• What the exercise asks:
Without the pictures, set down everything in the listing exactly.

• Provided material:

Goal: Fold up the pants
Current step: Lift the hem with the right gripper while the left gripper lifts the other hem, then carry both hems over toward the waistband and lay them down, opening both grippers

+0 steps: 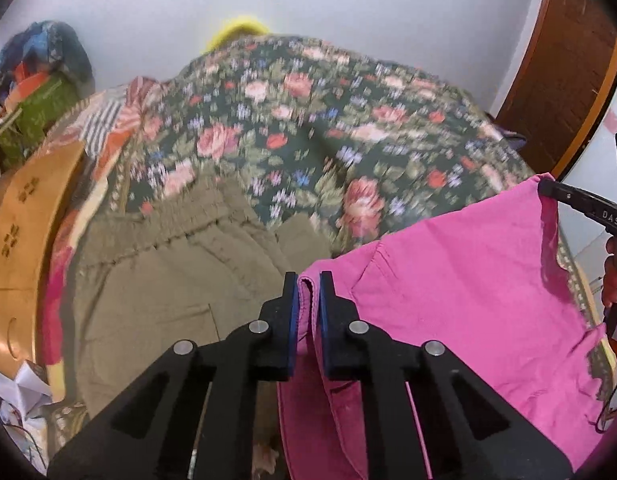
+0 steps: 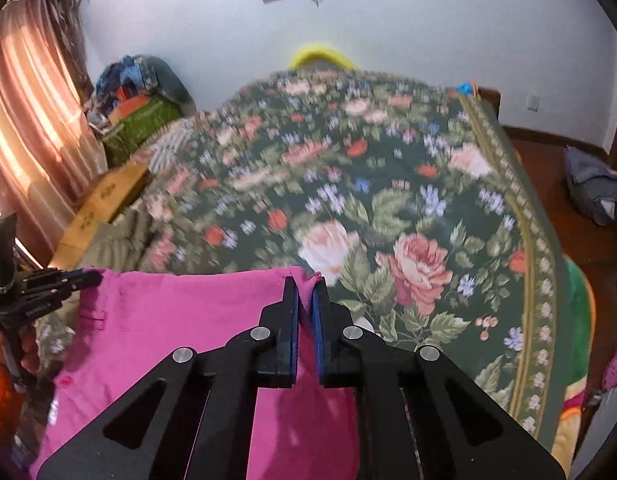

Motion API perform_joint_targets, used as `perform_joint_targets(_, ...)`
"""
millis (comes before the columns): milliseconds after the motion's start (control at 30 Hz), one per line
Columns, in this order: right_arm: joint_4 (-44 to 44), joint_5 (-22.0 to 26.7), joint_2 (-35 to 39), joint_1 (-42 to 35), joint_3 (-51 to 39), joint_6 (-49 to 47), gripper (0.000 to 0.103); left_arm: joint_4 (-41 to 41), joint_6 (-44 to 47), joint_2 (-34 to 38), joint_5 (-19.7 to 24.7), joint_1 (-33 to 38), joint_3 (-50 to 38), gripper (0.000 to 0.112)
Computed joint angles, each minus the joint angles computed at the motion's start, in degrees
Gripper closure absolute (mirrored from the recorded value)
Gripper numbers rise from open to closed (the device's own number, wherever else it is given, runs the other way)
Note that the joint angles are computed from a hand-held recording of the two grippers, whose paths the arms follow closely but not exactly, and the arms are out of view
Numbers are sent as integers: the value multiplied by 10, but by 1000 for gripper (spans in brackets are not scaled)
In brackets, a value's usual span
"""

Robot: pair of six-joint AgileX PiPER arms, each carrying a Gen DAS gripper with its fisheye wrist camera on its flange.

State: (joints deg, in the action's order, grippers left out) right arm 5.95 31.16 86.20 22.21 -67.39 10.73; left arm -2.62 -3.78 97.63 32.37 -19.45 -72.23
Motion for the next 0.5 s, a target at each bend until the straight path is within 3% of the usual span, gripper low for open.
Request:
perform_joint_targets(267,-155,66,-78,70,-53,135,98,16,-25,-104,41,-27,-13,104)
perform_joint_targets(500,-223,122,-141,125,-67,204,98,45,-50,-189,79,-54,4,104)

• Result for this exercise:
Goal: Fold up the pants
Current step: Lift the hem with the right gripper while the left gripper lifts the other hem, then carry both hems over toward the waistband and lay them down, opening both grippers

+0 steps: 
+0 steps: 

Motion API perform_joint_targets, used as `perform_joint_targets(_, ...)`
"""
millis (comes before the columns): milliseconds after the motion's start (control at 30 Hz), one per line
Columns, in this order: right_arm: joint_4 (-44 to 44), joint_5 (-22.0 to 26.7), joint_2 (-35 to 39), joint_1 (-42 to 35), joint_3 (-51 to 39), joint_6 (-49 to 47), gripper (0.000 to 0.103); left_arm: joint_4 (-41 to 41), joint_6 (-44 to 47), joint_2 (-34 to 38), joint_5 (-19.7 to 24.7), joint_1 (-33 to 38), joint_3 (-50 to 38), gripper (0.000 to 0.112)
Computed joint angles, each minus the joint angles computed at the motion's start, in degrees
Gripper closure absolute (mirrored from the recorded value)
Gripper numbers rise from open to closed (the device's own number, wherever else it is given, runs the other way)
Note that the joint angles are computed from a hand-held recording of the two grippers, whose paths the arms follow closely but not exactly, and the arms are out of view
Numbers are sent as integers: the value multiplied by 10, but by 1000 for gripper (spans in brackets are not scaled)
In brackets, a value's usual span
"""

Robot: pair of six-joint AgileX PiPER arms, each carrying a Gen DAS gripper with its fisheye wrist camera on its flange.

State: (joints deg, in the action's order, grippers left out) right arm 5.95 31.16 86.20 22.21 -67.39 10.73; left arm -2.62 -3.78 97.63 32.37 -19.45 -72.23
Motion for the next 0.5 s, a target at each bend until the straight path is within 3% of the usual span, gripper low for open.
Request:
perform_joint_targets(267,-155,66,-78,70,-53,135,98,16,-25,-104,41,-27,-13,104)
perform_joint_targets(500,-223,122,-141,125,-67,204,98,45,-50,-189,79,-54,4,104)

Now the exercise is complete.